The gang of six staged their heist to make sure the police was distracted while they raided the museum in January, the prosecution has claimed. Charges of aggravated theft and aggravated vandalism have been brought against the gang.
"We argued that they together planned and performed the robbery, but had different roles," prosecutor Rudolf Christoffersen told the NRK news network. "Some set fire to cars to distract the police, while others entered the museum."
Because the gang was more numerous than three people, prosecutors have decided to charge them as an organized criminal group under Norway's anti-mafia laws. The penal code allows five years to be added to a criminal sentence if the prosecutor can prove organized criminality, which means the strictest sentence that could be handed down for the robbery would be eleven years.
"The suspects who entered the museum have admitted doing so, but no one has confessed to setting the cars alight, nor has anyone confessed to being part of an organized group," Christoffersen added.

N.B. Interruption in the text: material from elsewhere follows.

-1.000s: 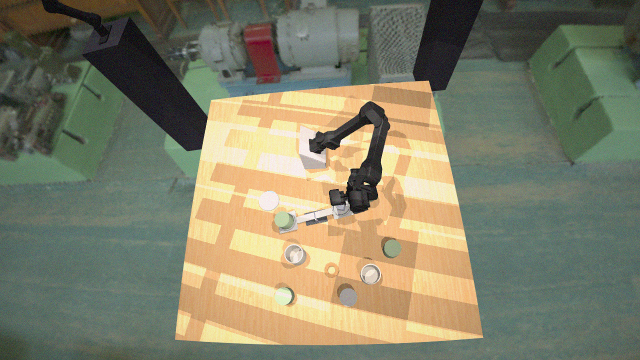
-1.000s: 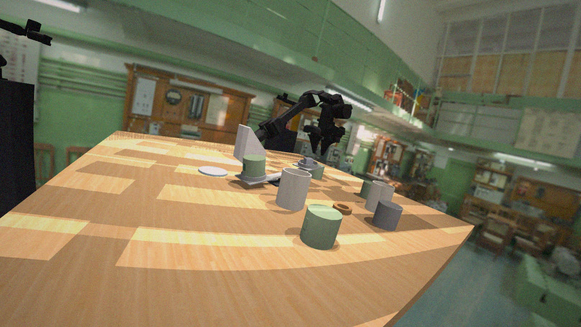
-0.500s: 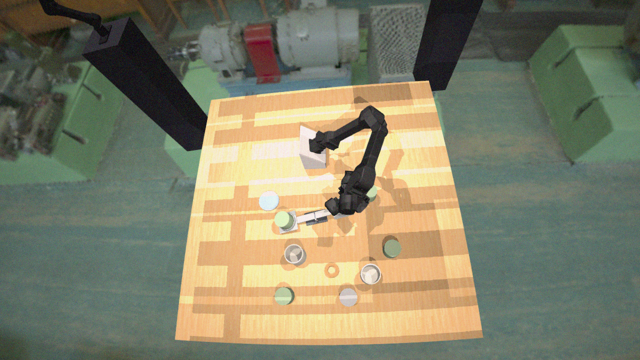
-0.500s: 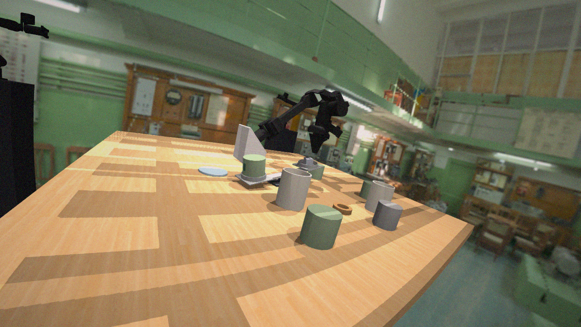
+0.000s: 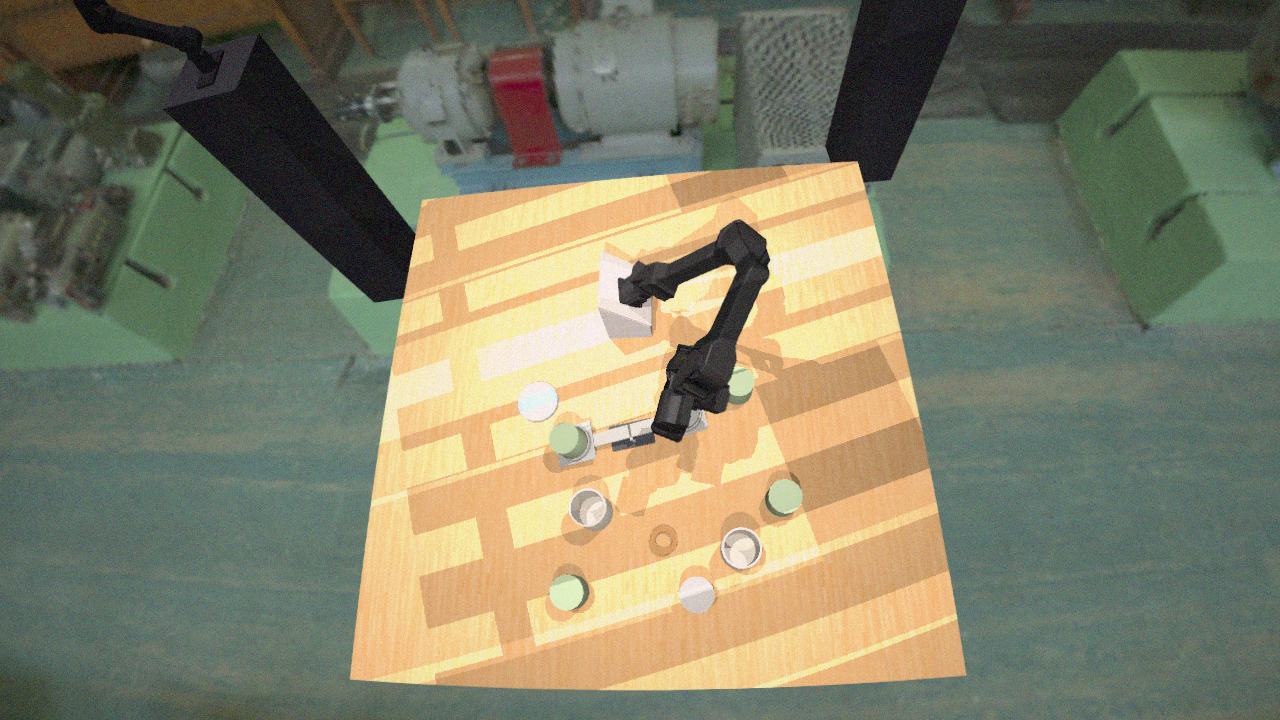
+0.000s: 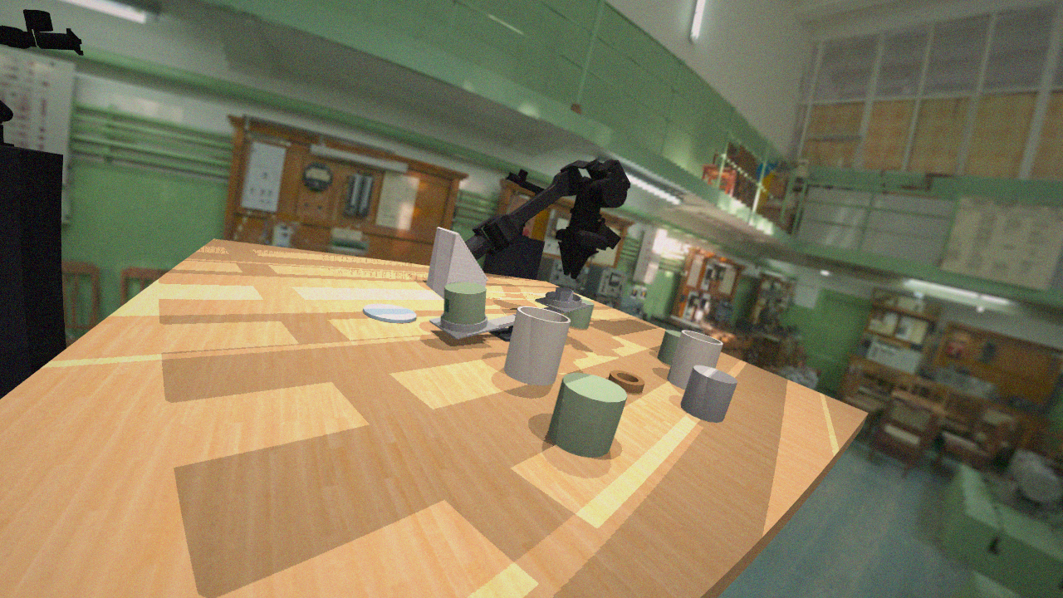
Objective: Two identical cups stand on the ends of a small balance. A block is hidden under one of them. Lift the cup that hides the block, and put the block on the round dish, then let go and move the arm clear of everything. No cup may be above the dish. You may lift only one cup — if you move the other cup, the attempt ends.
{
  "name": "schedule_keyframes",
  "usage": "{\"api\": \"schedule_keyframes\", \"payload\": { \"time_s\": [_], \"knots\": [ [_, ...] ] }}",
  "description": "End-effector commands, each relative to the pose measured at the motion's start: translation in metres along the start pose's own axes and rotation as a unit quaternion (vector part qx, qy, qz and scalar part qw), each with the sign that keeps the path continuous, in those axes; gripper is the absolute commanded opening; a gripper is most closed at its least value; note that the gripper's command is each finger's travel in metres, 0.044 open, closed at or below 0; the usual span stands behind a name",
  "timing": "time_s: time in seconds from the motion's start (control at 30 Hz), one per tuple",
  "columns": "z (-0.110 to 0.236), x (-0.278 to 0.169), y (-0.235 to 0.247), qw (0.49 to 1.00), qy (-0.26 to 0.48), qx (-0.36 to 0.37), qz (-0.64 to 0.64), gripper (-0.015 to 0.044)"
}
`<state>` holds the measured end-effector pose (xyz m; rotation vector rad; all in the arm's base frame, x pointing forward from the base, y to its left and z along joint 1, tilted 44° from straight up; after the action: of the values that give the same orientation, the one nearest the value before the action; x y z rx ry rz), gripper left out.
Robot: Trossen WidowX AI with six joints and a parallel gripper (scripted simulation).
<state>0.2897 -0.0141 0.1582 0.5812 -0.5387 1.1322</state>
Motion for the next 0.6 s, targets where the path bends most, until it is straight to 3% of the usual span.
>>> {"api": "schedule_keyframes", "payload": {
  "time_s": [0.0,0.57],
  "knots": [
    [0.002,-0.005,-0.003,0.998,-0.008,0.005,0.066,0.026],
    [-0.017,-0.005,-0.003,0.998,-0.009,0.005,0.069,0.026]
  ]
}}
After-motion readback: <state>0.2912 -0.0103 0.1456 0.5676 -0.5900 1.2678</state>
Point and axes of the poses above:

Two men are being remanded in custody for the theft, while the remaining four have been set free awaiting trial, according to Hordaland police district organized crime unit head Jørn Solsvik.
Norwegian authorities are yet to find the missing items, some 20 pieces in porcelain, paper, jade and bronze, which are valued at at least 2.5 million kroner ($420,000) by the museum Vestlandske kunstindustrimuseum. Several other items on display were also damaged in the break in, when the thieves broke several glass show cabinets. They used a car that had been stolen in Oslo to make their get-away.
The local Bergens Tidende newspaper reported that the police had arrested the six suspects at different times. The court date has not been set, but proceedings will be held in Bergen District Court.